WHAT YOU ARE ASKED TO DO:
Using the data below, return the stretch from the line that contains "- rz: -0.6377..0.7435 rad" through the line that contains "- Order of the", both included, exactly as it stands and nothing beyond it.
(Beginning of PROVIDED RECORDS)
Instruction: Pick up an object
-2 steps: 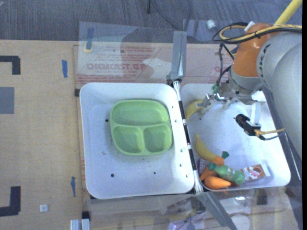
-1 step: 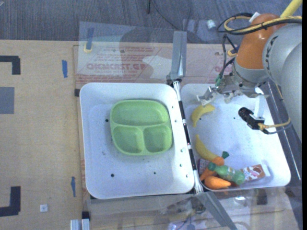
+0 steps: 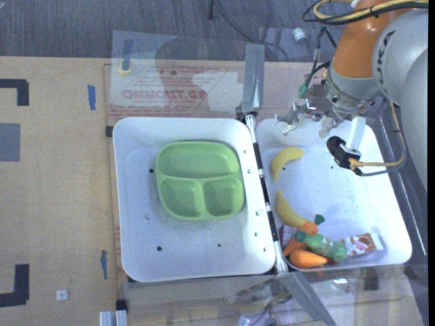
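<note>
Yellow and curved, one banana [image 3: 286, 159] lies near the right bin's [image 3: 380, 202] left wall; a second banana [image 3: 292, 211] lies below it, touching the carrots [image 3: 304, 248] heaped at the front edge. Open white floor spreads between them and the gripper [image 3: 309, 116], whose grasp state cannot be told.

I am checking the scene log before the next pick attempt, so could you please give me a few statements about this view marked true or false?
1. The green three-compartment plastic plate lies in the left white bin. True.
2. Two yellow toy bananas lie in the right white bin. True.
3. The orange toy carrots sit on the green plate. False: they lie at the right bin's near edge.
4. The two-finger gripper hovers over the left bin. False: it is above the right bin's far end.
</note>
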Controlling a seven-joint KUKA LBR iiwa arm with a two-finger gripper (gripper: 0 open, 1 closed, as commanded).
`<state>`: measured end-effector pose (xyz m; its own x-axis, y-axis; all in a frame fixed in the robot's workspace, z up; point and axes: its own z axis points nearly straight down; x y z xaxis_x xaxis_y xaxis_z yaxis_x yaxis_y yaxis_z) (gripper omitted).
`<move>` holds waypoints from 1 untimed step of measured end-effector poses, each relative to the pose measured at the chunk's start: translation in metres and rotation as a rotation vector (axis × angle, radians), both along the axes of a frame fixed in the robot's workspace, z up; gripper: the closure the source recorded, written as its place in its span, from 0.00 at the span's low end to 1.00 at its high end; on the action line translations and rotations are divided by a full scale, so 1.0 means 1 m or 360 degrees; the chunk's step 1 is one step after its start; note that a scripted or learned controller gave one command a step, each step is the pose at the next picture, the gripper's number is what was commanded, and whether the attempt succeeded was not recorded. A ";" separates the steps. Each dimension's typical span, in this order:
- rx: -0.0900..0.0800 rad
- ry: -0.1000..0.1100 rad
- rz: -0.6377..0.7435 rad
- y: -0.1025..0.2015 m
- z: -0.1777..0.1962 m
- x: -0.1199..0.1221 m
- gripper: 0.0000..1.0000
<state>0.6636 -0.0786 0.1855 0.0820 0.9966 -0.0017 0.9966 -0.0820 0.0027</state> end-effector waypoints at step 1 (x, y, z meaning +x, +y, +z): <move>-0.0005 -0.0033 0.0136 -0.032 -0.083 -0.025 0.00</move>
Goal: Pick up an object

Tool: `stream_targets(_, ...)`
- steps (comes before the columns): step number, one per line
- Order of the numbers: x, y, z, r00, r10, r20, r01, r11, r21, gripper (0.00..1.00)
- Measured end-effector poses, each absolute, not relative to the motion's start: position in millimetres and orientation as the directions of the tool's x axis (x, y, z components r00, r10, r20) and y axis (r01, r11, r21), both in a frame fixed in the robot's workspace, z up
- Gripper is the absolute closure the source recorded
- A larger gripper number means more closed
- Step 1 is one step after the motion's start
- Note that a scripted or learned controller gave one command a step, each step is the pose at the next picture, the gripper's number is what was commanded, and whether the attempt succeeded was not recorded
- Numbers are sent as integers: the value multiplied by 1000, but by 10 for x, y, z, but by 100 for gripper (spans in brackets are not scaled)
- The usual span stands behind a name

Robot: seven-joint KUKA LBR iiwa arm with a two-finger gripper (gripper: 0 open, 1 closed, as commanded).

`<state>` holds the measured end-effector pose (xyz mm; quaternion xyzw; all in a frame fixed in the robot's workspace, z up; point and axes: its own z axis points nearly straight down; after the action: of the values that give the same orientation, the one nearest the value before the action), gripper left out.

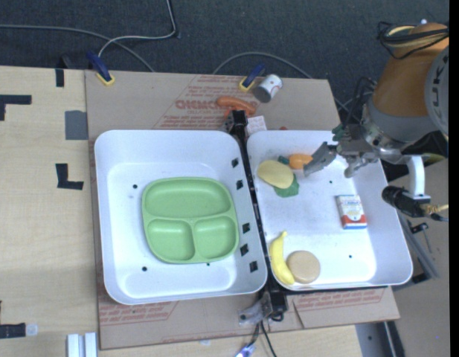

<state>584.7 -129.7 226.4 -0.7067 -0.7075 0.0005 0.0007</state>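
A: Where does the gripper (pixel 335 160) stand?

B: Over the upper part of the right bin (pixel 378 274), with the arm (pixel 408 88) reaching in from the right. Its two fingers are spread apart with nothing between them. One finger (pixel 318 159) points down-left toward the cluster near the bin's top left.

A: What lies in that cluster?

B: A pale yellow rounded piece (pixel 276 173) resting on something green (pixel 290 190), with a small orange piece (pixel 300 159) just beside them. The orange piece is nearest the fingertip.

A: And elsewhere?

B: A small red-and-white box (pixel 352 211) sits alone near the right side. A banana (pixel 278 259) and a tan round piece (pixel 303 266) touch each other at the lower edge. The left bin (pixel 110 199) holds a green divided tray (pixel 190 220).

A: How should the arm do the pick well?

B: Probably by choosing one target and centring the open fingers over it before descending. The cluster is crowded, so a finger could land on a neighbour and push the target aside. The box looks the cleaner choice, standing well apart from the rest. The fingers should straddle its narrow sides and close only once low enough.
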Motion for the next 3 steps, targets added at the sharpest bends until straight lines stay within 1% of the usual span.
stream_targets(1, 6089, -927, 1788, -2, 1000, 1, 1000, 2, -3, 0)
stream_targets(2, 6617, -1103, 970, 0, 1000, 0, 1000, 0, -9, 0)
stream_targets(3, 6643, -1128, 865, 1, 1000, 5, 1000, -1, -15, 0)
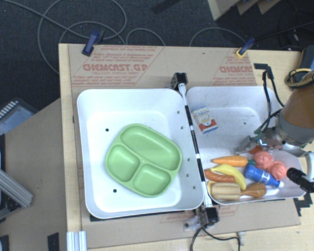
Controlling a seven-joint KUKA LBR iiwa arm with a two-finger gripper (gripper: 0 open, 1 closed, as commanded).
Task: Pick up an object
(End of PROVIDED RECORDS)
RESPONSE TO THE TASK:
- rz: -0.6377..0.7435 rad
- y: -0.1025..0.2015 m
- z: -0.1777..0.1962 m
- x: -0.1199..0.1221 m
- gripper: 0.0000..1.0000
<state>0.6636 -0.0786 0.1855 0.0820 0.9966 -0.0017 0.9966 -0.0820 0.0027</state> end-effector waypoints at step 1 (x, y, z meaning +x, +y, +z): <move>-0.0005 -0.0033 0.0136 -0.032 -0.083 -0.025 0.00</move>
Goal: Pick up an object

Tool: `stream_targets(_, ...)`
- steps (comes before the columns): step number, one per line
- Order of the numbers: x, y, z, r00, r10, r20, r01, r11, r21, gripper (0.00..1.00)

Nothing more remains in this exercise.